Ok. Here we go. I started writing this blog, and what I hope will one day be a book, back in 2013. Maybe even 2012. The book started as a diary-- I guess the blog did too, and now I want to go back and shape it so that it not only tells our specific story but is also useful. As a therapist now working primarily with people going through infertility, I think useful tools to survive the madness is important. Hearing other people's journeys and cultivating hope are part of that tool kit, but I also think there is a process that happens for many of us. There are distinct stages and common issues that arise one you step foot on IF Island. There is resistance and acceptance and everything in between and perhaps there are some insights I might be able to share the address some of these things. That's my goal. Right now it's all very personal so I'm trying to keep the intimacy while making the overall story more broad as well as more tangibly useful. Sooo.... with that in mind I'll share the preface as a staring point and ask a question at the end that might help me direct my efforts and guide my editing. Thanks for hanging in there with me. Any and all comments, thoughts etc are always appreciated.
PREFACE
I’m lying on the shower floor staring up at the underside of my husband’s ball sack. We’re trying to make a baby and my ovulation schedule is clashing with a “surprise” 12-day visit from my brother-in-law. We live in a loft with no walls, and the shower is the only place we can have privacy. So here I am, my legs running up the wall and my hips in the air, trying to defy gravity. Trying to keep all the swimmers moving downstream, I hold my nose and direct my husband to block the water from beating down on my face and then we laugh. We laugh at the absurdity of being put in such positions to create new life, and how much our own lives have changed over the past ten years.

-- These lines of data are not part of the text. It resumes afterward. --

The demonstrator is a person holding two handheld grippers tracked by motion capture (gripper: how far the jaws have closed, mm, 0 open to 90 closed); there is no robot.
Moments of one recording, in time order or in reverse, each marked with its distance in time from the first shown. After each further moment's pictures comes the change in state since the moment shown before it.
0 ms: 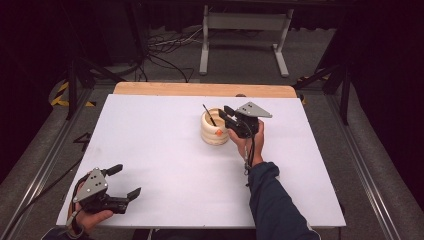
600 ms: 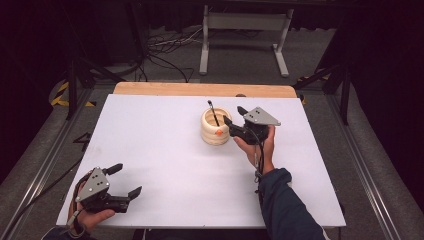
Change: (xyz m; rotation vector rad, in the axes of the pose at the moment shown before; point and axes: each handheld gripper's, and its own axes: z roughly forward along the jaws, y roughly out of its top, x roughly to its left) left arm -0.001 0.002 0.003 0.013 0.026 0.006; right arm 0.005 0.005 -0.038 -0.006 -0.076 -0.119
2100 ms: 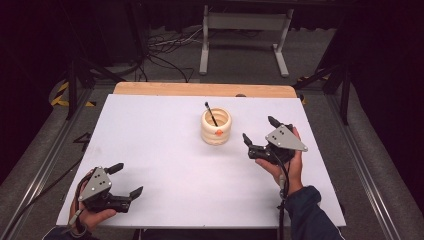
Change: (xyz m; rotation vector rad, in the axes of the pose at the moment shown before) left arm -0.003 0.002 0.002 0.007 0.005 0.013; right arm -0.002 -0.005 -0.082 -0.012 -0.111 -0.153
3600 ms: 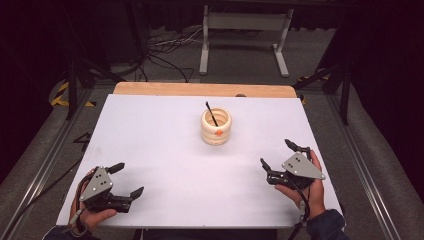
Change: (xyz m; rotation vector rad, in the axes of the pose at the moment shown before) left arm 0.000 0.002 0.001 0.002 -0.006 0.015; right arm -0.004 -0.047 -0.059 0.099 -0.010 -0.107
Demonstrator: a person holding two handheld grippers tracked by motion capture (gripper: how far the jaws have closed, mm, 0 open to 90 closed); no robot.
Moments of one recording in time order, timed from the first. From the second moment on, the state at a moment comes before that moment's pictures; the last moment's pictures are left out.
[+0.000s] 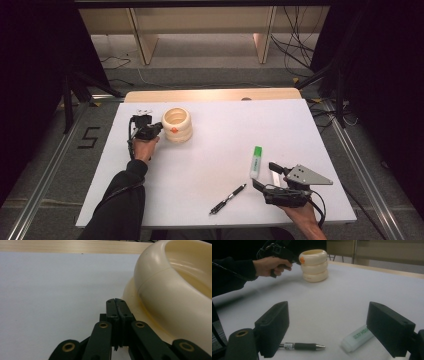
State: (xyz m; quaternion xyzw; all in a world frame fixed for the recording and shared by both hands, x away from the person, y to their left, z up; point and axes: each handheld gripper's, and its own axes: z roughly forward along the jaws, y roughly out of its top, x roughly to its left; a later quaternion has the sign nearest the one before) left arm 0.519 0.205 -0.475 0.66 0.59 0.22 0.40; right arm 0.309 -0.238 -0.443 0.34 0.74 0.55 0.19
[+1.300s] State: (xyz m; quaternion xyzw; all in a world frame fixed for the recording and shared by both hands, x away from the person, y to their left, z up) left arm 0.525 0.123 -0.466 0.72 0.53 0.20 0.41; right arm 0.309 -0.238 -0.443 0.34 0.74 0.55 0.19
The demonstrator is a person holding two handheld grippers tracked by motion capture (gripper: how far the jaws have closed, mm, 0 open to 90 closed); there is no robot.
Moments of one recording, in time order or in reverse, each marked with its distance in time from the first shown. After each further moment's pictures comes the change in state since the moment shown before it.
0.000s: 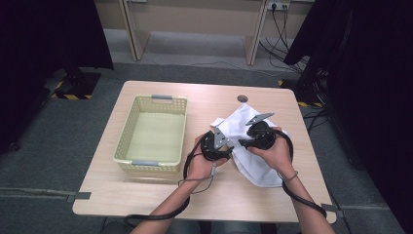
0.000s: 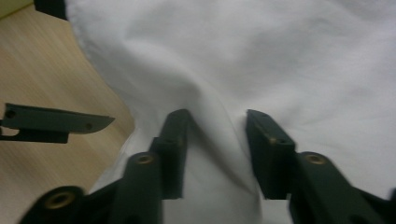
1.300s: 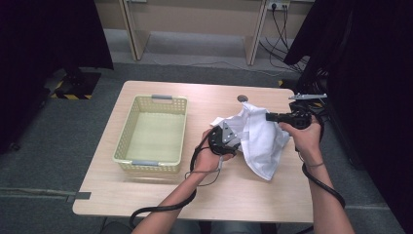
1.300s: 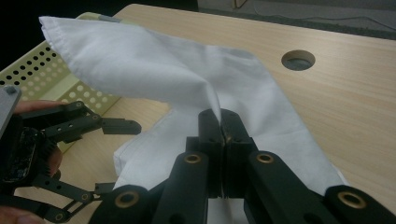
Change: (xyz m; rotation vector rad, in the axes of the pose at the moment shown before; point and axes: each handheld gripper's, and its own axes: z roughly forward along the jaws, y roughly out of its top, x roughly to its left) left arm -0.001 0.020 0.026 0.005 -0.038 0.054; right arm -0.087 -0.007 -0.071 -0.279 0.169 0.346
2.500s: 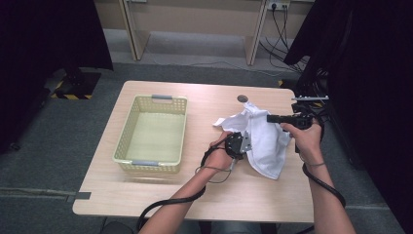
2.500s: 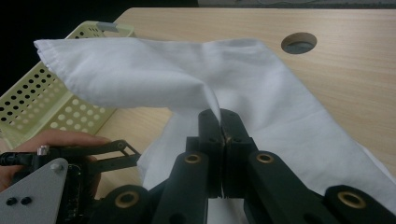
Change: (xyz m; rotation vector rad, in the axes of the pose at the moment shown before) left arm -0.021 0.006 0.038 0.084 -0.106 0.376; right arm -0.016 -0.007 0.003 0.008 0.038 0.106
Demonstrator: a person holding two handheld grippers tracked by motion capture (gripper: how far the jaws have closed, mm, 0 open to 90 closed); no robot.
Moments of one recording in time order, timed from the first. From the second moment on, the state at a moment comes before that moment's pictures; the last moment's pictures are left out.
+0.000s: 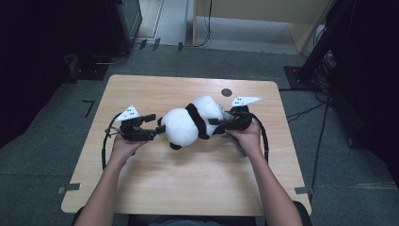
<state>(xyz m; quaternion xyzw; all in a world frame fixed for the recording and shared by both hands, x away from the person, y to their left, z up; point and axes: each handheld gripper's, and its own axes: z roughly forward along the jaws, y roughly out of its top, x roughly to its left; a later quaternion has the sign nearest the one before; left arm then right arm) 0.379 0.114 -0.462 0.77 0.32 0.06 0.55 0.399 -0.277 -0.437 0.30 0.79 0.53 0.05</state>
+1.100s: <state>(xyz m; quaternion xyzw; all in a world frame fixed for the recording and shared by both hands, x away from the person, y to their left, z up) 0.362 0.090 -0.464 0.82 0.24 0.00 0.52 0.422 -0.246 -0.455 0.28 0.81 0.51 0.02</state>
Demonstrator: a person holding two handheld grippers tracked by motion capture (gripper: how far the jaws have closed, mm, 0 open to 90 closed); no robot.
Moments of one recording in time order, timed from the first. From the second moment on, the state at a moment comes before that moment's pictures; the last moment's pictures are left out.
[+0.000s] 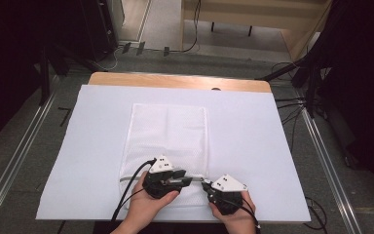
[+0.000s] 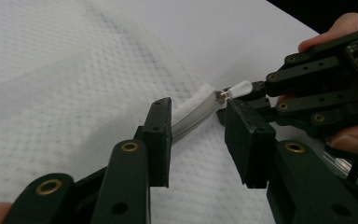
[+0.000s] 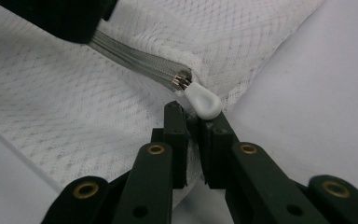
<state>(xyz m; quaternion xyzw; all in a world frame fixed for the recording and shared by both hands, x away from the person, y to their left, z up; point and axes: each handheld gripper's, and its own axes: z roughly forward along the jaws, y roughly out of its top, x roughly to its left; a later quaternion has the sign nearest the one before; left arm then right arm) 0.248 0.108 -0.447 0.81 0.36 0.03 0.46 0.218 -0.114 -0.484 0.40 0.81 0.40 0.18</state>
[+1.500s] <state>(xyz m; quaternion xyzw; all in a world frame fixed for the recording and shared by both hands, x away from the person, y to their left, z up) 0.271 0.053 -0.432 0.78 0.45 0.00 0.43 0.209 -0.106 -0.473 0.38 0.80 0.40 0.24</state>
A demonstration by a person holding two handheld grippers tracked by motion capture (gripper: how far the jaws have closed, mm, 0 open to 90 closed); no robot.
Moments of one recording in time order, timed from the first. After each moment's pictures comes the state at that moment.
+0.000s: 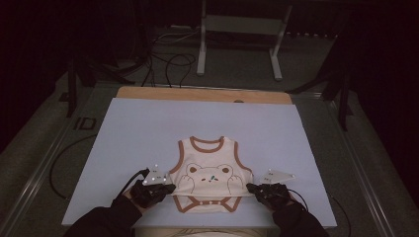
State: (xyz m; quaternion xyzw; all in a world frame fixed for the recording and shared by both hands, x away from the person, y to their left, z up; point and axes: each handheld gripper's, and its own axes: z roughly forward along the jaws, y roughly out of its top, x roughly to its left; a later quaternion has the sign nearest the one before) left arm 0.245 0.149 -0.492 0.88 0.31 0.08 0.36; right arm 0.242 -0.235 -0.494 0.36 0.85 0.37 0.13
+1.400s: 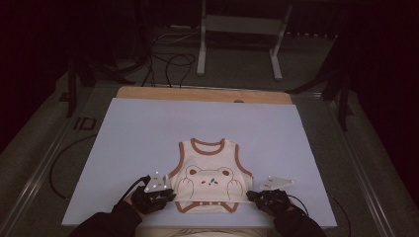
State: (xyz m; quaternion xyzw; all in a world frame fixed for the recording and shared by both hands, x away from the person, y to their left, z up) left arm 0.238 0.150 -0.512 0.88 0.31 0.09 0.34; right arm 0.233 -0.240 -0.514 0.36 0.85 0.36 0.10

That was January 2011. We were hopeful. We were naive. We were convinced that by September of that year we’d have a family. Junior Mint would be born healthy, a Virgo or a Libra, with his father’s perfect nose and his mother’s thick hair. He’d be the first grandchild in the family and we would turn my husband’s “man cave” into a nursery. We had it all planned out.

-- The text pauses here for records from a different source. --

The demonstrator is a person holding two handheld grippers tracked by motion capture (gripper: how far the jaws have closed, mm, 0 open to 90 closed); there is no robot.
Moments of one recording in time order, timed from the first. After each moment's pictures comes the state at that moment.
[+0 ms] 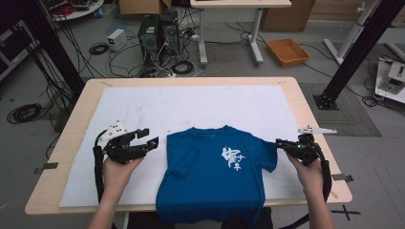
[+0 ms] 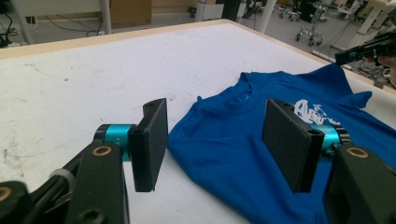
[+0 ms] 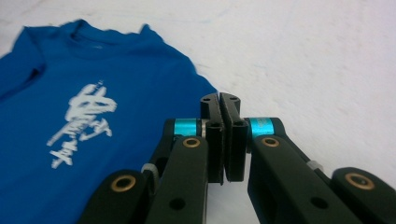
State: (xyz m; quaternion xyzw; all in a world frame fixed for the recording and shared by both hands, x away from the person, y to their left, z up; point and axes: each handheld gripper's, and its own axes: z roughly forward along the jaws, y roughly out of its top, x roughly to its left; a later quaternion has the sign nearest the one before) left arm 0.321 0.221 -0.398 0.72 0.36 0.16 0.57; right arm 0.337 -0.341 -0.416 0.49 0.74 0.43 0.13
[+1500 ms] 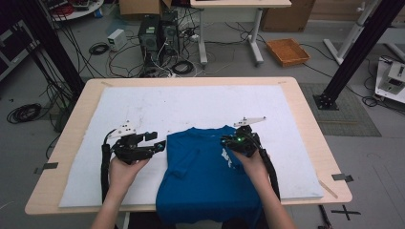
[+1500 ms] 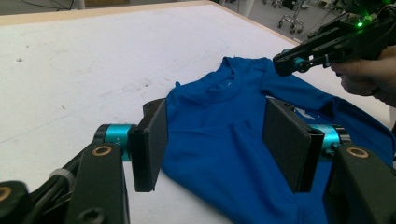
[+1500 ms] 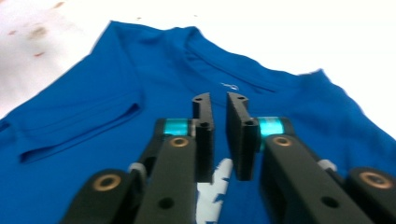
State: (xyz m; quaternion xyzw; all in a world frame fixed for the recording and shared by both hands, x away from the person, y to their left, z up) left arm 0.330 0.205 -0.406 0.75 0.36 0.11 0.55; right arm 0.366 -0.176 -0.412 0.40 0.81 0.42 0.09
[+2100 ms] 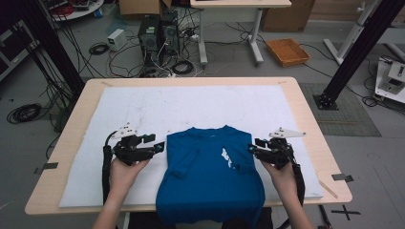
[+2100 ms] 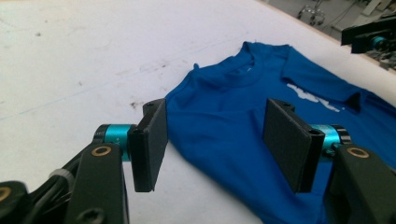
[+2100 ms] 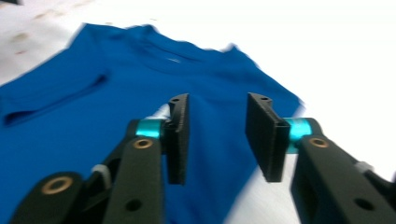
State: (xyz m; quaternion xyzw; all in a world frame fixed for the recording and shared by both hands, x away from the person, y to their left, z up) left arm 0.331 0.207 -0.417 0.75 0.39 0.12 0.52; right arm 0.325 -0.262 -0.413 0.45 0.76 0.44 0.15
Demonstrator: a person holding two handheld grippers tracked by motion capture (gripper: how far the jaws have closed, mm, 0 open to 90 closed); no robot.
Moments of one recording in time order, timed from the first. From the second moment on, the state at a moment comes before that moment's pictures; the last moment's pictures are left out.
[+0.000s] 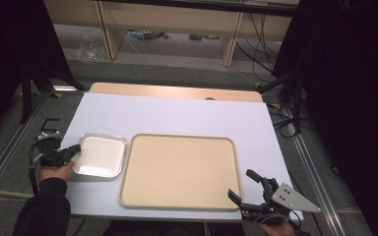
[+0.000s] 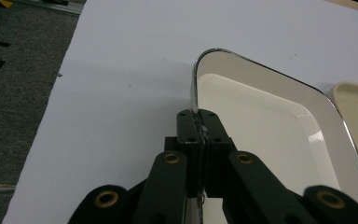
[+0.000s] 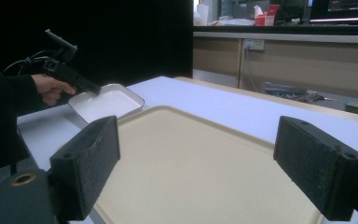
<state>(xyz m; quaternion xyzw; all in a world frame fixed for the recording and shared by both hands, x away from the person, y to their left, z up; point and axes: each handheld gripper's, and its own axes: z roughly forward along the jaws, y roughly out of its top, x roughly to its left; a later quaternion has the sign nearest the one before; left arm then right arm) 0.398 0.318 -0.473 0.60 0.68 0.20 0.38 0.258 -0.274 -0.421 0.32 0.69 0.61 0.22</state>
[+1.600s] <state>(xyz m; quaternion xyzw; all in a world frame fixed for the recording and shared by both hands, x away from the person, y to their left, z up) 0.390 0.186 -0.444 0.67 0.56 0.10 0.48 0.260 -0.276 -0.420 0.31 0.69 0.61 0.22</state>
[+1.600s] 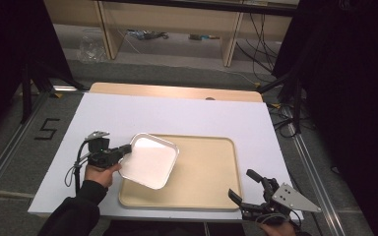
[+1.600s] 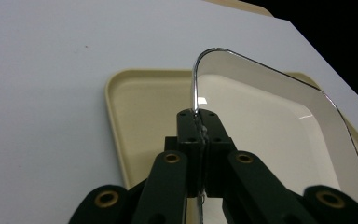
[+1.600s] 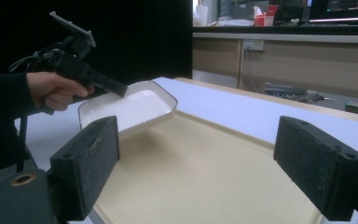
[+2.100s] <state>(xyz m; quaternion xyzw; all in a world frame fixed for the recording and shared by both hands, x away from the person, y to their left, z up) 0.398 0.155 -0.454 0.69 0.55 0.08 0.47 0.260 -0.276 -0.420 0.31 0.69 0.61 0.22</state>
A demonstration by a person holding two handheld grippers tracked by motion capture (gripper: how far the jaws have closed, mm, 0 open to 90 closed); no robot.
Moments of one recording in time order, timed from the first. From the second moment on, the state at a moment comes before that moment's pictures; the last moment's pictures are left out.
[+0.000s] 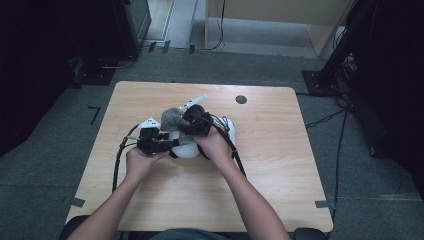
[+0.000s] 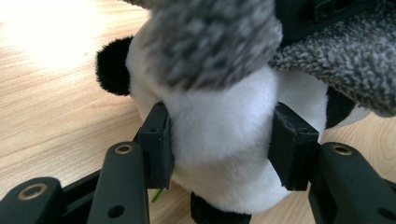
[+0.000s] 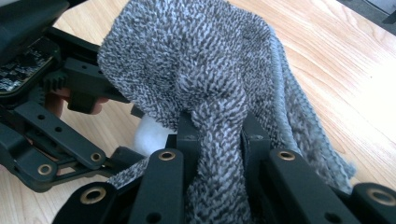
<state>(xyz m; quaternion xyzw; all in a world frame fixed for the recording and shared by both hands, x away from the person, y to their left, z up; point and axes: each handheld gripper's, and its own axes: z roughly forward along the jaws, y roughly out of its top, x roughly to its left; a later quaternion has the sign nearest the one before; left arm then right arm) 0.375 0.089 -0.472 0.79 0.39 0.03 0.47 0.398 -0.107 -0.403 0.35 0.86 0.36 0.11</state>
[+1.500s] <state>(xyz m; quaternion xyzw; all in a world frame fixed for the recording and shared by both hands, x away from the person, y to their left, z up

Never could we imagine that by spring 2014, Junior Mint would still be a figment of our imaginations. Never did we think we’d be putting the word out to my OBGYN to call us if a pregnant woman came into his office saying she didn’t want her baby. Never did we dream we’d ever be tracking an abandoned newborn left under a bridge in Ghana, or looking into what pieces of artwork my parents could sell to pay for a round of IVF. And we certainly never imagined asking my sister for her eggs or researching embryo donation. NEVER!
But never say never, right? We had to reframe the ideas we had about how we were going to “construct” our family, and we had to accept that none of them were going to be easy -- or cheap. We watched as most of our friends popped out one, two, even three kids with ease, usually taking the miracle of life for granted. And we had to constantly remind each other that, somehow, some way, come hell or high water, we would eventually become parents.
QUESTION:
What are the distinct stages you feel you experienced or are experiencing on your "journey to parenthood?" (Example: confusion, sadness, anger, denial, refusal to accept, letting go of genetics, accepting reality, jealousy, feeling I'm cursed...etc)
Are there any specific topics, issues, or concerns you wish you had some tools to deal with? (Example: how to process moving to third party reproduction and letting go of genetics, dealing with friends who are pregnant, working with anxiety of the unknown, etc.)